3.3. Feature Importance

The SHAP analysis for the SVC model identified key features influencing mortality predictions. Tumor size had the greatest impact, with larger sizes increasing mortality risk. Age was the second most important feature, where older age corresponds to higher mortality risk. The presence of metastasis (M1) significantly increased mortality risk, while its absence decreased it. Poorly differentiated tumors were associated with increased mortality, and advanced cancer stage (stage IV) also increased mortality risk (Figure 2).

4. Discussion

The models in this study demonstrated acceptable accuracy in predicting the mortality of patients with synovial sarcoma. The SVC model achieved an AUC-ROC greater than 0.8, which is considered good for prediction purposes [16]. The SVC model is known for its versatile ability to handle small- to moderate-sized datasets and has already shown positive results with biological data [17].

To clinically interpret the results, given a pretest probability of 0.5 (50%), a positive test result with a likelihood ratio (LR+) of 4.02 increases the probability that the patient has the condition to approximately 80%. This means the test strongly supports the presence of the disease. On the other hand, if the result is negative, with a negative likelihood ratio (LR−) of 0.54, the probability decreases to around 35%, meaning the disease is less likely but still possible. For a pretest probability of 0.8 (80%), a positive test result further raises the probability, bringing it close to 95%, strongly confirming the presence of the condition. If the result is negative, however, the probability drops to around 60%, reducing the likelihood but not ruling out the condition completely, given the initially high pretest probability. As a result, the positive prediction of the models (patient’s death) in this study is more valuable and clinically useful than negative results.

Different studies have identified various prognostic factors in patients with synovial sarcoma. One study indicated that increased age, larger tumor size, and advanced stage worsen the prognosis [18]. Another study highlighted increased age, tumor location, and tumor size across a wide range of ages [19]. The findings of this study align with previous research, identifying advanced age and larger tumor size as the most significant prognostic factors.

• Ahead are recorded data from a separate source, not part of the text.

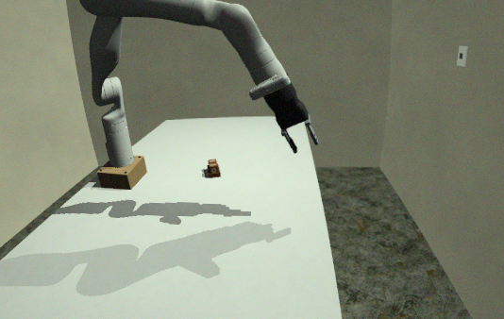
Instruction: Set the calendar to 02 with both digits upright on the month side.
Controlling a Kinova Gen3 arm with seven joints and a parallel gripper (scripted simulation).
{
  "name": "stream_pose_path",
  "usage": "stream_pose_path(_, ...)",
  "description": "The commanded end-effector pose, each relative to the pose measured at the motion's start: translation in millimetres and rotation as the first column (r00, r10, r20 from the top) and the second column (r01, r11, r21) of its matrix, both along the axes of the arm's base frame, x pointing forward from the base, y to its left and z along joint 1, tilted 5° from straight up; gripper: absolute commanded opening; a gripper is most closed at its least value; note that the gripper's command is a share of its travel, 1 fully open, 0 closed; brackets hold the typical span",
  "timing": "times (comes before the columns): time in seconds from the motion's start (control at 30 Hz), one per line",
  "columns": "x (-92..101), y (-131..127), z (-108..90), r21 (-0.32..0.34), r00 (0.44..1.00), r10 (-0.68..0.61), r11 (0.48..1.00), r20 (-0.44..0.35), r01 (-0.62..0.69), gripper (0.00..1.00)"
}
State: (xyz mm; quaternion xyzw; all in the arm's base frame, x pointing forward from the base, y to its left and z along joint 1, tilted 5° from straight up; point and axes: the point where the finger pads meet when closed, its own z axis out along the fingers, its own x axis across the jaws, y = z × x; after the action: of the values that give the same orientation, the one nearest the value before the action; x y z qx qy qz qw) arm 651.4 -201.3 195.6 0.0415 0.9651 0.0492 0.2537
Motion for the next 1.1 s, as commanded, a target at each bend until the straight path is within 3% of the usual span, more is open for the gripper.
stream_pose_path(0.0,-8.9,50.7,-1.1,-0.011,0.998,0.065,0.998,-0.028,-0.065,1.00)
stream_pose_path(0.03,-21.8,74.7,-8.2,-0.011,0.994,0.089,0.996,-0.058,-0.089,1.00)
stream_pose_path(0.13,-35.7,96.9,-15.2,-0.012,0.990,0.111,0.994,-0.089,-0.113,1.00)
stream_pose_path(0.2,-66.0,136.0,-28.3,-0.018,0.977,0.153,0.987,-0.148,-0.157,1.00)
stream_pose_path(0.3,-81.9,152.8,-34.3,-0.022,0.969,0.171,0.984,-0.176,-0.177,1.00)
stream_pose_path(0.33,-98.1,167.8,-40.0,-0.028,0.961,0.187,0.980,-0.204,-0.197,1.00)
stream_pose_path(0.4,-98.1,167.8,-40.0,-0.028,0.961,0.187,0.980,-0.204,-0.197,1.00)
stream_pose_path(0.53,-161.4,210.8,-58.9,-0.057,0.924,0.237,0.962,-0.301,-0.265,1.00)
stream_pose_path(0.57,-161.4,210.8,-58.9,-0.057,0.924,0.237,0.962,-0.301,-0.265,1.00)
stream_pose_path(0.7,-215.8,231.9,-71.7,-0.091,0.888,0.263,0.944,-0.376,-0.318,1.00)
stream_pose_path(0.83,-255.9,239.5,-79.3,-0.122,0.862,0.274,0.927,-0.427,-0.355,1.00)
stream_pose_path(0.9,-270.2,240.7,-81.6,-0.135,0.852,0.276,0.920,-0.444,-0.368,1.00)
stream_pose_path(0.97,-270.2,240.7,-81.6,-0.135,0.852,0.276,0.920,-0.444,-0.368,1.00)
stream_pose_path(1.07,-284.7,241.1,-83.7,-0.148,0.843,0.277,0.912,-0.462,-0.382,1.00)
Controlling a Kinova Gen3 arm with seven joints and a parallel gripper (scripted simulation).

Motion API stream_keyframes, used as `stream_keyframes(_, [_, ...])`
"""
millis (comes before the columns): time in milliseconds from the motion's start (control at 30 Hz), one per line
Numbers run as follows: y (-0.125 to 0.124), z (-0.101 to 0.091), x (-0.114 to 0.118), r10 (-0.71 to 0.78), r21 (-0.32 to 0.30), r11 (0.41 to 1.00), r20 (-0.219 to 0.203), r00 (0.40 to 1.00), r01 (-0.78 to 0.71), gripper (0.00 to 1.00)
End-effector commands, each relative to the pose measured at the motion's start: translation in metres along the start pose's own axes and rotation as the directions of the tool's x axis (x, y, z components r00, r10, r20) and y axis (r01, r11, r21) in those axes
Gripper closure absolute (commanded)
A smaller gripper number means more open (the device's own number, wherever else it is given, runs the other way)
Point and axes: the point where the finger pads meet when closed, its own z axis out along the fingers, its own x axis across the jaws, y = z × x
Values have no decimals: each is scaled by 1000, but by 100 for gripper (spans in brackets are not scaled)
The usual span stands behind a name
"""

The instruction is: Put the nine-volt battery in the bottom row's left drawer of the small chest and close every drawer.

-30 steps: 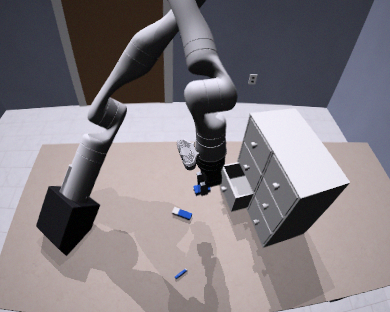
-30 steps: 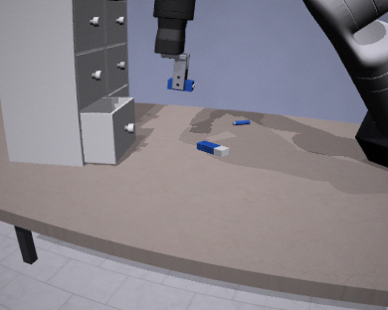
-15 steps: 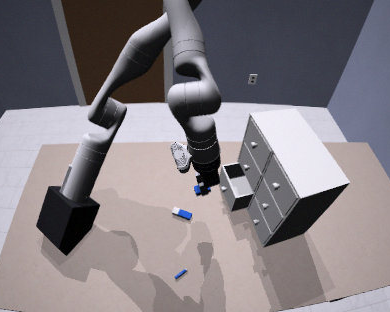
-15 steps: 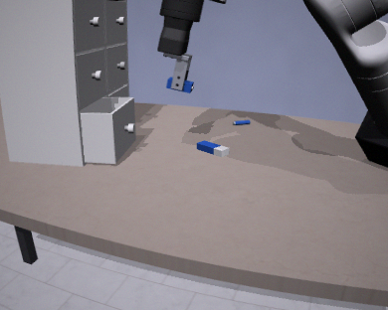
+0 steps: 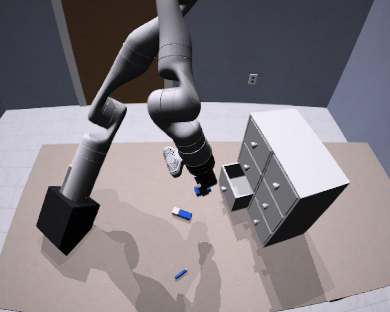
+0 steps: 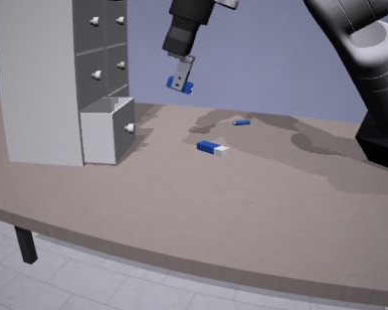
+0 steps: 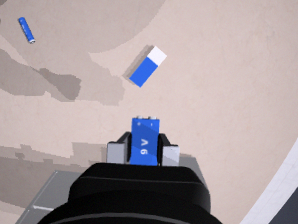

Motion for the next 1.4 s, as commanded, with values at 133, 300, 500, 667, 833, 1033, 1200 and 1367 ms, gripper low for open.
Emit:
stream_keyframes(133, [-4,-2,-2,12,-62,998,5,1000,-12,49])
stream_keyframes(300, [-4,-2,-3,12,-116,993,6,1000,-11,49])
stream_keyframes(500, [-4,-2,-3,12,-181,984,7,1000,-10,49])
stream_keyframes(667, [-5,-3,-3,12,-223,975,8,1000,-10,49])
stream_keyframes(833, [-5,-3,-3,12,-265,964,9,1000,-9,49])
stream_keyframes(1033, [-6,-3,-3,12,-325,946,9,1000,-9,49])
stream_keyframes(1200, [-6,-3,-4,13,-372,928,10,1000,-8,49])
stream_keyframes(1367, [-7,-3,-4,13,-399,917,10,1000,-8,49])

SS is relatively prevalent among young patients [20]. In this study, the mean age of the patients was 39.4 years, which falls within the productive years of life. Therefore, early risk stratification and consequent aggressive treatment are of utmost importance and may be beneficial.

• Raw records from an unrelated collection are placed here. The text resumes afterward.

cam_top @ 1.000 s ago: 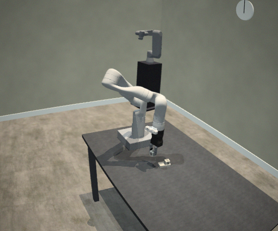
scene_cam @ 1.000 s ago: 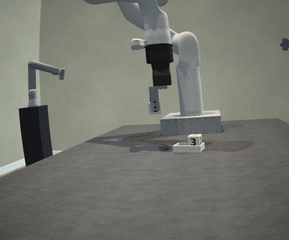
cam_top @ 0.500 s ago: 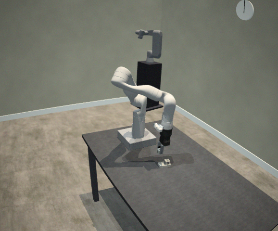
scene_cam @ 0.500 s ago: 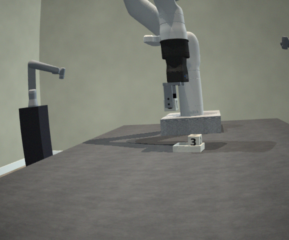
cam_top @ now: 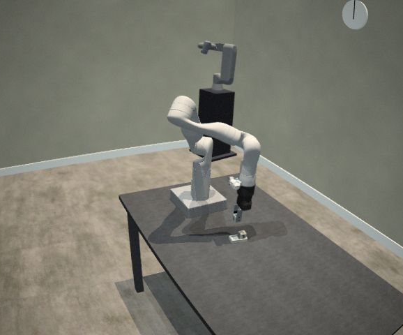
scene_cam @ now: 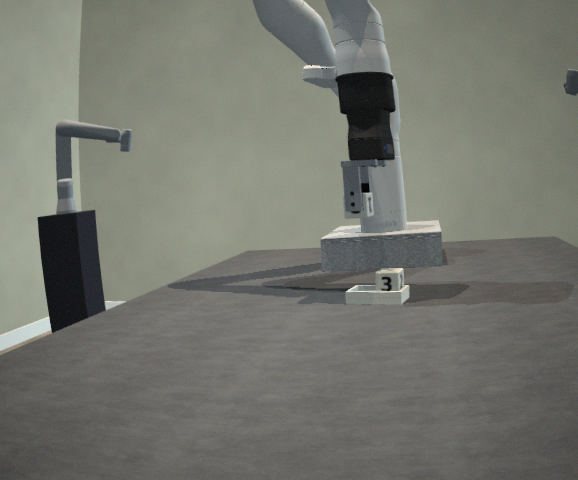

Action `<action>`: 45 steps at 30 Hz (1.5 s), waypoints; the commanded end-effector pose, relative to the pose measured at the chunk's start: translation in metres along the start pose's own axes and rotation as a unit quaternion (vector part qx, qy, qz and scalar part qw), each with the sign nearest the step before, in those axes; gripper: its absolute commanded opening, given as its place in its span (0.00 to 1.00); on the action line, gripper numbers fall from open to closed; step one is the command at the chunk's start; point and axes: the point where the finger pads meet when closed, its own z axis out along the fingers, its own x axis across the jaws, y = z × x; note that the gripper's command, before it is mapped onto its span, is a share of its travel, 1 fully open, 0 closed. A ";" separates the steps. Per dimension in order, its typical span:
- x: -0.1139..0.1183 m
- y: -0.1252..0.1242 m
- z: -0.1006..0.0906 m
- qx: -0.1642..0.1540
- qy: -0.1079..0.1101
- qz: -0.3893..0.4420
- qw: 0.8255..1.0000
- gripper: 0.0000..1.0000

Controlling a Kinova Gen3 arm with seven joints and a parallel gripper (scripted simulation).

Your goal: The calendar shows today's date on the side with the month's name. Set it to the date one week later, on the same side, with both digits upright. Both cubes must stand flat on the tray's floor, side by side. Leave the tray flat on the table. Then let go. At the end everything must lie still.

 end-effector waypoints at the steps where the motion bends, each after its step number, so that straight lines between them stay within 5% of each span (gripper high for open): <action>1: 0.000 0.001 -0.001 0.000 -0.001 -0.001 1.000 0.60; 17: 0.000 0.001 0.004 0.001 0.000 0.003 1.000 0.60; 45: 0.000 0.003 0.065 0.001 0.000 0.003 1.000 0.60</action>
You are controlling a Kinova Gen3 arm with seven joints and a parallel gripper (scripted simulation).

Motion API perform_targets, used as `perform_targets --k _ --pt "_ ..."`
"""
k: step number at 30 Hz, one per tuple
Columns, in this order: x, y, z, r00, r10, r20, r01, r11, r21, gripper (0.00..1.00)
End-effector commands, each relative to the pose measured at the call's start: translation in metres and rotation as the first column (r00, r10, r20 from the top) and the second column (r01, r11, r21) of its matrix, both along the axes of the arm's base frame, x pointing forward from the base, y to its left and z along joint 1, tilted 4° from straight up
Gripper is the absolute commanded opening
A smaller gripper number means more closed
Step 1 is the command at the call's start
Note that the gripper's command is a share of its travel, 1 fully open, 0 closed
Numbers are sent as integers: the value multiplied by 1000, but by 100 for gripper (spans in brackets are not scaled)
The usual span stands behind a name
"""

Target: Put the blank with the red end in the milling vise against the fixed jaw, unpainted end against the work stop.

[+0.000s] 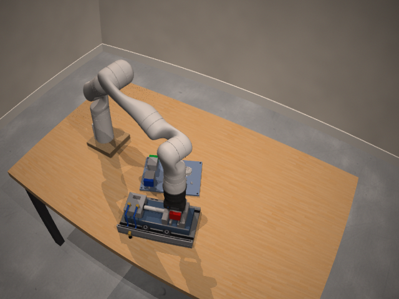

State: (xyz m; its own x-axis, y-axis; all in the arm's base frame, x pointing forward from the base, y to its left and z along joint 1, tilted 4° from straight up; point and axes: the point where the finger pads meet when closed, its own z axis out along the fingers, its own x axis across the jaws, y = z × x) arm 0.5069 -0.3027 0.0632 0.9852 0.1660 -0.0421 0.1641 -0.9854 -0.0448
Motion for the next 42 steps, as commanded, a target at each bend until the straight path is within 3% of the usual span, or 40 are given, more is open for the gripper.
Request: perform_targets --k 1,42 --pt "1 0 2 1000 0 2 0 1000 -1 100" --pt "1 -1 8 1000 0 3 0 1000 -2 100"
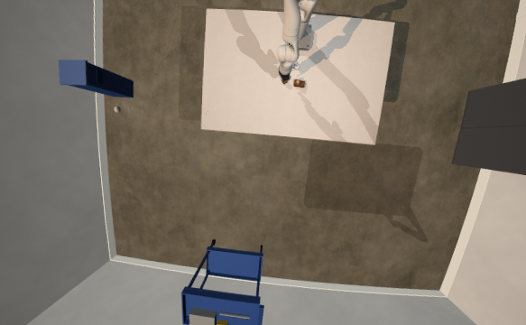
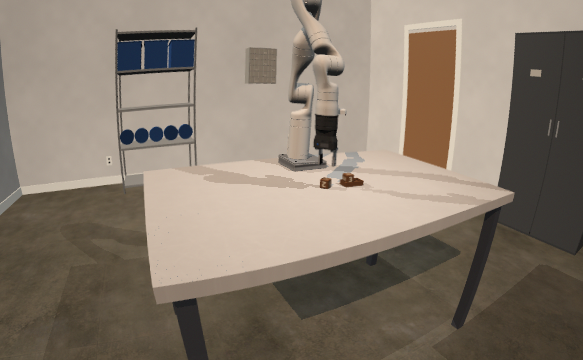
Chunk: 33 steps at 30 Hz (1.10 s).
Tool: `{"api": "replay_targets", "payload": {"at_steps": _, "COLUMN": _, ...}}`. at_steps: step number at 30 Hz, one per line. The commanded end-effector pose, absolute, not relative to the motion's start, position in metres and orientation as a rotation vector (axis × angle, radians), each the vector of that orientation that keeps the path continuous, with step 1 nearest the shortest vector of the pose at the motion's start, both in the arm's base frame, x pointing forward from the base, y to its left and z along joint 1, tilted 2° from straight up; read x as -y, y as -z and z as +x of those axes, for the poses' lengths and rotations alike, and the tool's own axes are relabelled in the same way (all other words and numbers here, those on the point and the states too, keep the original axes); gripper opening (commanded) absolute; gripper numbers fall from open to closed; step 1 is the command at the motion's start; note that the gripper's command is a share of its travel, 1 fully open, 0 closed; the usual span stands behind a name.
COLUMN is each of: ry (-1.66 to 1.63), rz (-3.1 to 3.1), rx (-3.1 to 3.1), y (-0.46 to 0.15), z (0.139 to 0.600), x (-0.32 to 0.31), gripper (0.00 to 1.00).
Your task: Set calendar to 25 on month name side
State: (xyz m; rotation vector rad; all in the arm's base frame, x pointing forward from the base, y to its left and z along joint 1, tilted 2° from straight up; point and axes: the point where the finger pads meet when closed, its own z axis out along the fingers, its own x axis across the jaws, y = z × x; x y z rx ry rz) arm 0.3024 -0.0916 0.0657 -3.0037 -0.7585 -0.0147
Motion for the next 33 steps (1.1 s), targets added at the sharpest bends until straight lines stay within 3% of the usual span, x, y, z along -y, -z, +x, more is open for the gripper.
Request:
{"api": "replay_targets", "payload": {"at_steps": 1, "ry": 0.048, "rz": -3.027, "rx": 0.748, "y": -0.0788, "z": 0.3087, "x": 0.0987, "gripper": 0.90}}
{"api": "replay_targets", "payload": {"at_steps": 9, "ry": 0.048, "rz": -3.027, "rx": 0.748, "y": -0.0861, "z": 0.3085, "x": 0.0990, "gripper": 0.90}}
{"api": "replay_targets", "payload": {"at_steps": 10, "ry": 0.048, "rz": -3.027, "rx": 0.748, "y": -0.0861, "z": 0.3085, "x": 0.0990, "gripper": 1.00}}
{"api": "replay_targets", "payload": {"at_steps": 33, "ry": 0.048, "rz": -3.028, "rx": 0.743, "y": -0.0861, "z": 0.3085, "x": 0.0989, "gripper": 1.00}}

External validation is crucial to ensure that the model is not overfitting and can be generalized to real-world scenarios beyond the training data [21]. Unfortunately, for rare diseases, the lack of available external datasets is a significant obstacle for external validation. However, this study successfully externally validated its model using a temporally distinct dataset from a cohort of patients in 2018 and beyond. This demonstrates that, despite advances in therapeutics, the model trained on data from patients between 2004 and 2015 remains generalizable to more recent populations. Additional measures were also implemented to enhance the model’s generalizability. First, four different algorithms showed nearly identical results. Second, some algorithms, such as ensemble tree-based models such as gradient boosting, are resilient against overfitting. Using a limited number of features and cross-validation also reduces the problem of overfitting. Finally, it should be noted that the SEER database includes patients from a wide population and is representative, at least for the US population.

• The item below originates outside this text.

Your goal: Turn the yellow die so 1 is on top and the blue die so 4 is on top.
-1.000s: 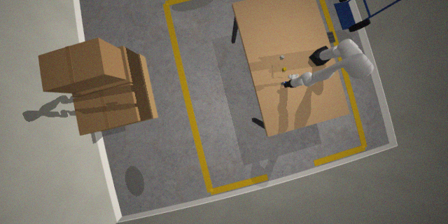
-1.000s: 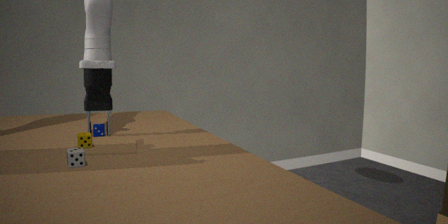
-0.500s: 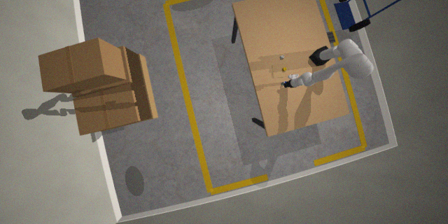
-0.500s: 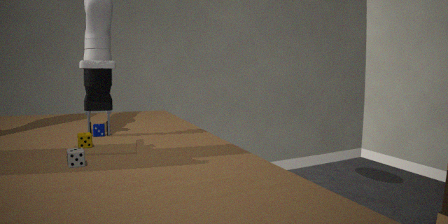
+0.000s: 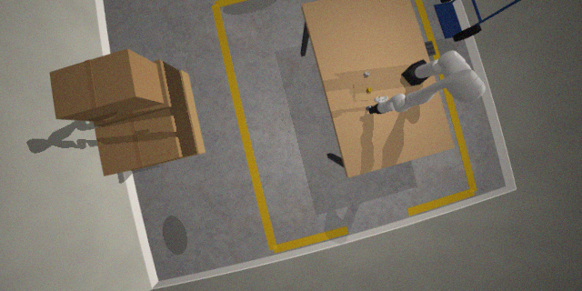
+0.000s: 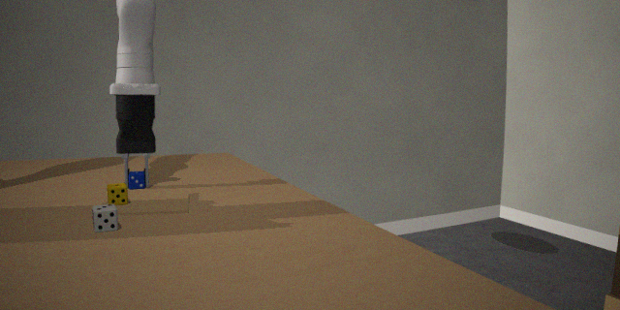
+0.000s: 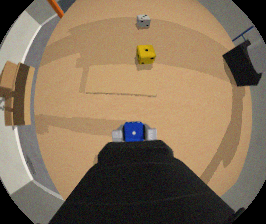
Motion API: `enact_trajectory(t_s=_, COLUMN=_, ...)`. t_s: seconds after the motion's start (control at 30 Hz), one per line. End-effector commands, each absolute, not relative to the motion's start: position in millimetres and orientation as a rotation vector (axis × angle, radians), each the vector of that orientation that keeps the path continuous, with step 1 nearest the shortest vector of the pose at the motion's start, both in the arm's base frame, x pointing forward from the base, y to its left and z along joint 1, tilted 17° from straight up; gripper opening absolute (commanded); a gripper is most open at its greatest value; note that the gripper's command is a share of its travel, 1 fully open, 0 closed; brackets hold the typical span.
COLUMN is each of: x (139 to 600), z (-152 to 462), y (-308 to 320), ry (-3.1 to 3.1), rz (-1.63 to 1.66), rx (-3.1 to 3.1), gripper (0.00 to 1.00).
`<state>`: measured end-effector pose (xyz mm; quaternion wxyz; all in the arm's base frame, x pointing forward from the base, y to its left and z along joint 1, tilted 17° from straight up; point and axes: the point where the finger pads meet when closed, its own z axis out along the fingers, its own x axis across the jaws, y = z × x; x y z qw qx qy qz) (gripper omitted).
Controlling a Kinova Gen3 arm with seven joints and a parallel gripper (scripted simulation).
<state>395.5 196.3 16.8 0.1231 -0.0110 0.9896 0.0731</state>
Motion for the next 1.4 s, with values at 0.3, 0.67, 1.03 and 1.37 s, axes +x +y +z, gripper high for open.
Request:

Other limitations include the small number of patients from minority ethnicities, nonbinary sexual identities, and the lack of generalizability to other parts of the world. More data are needed to develop and further externally validate models.

5. Conclusions

Machine learning models can accurately risk stratify patients with synovial sarcoma. Predicting mortality risk is crucial for individualized treatment.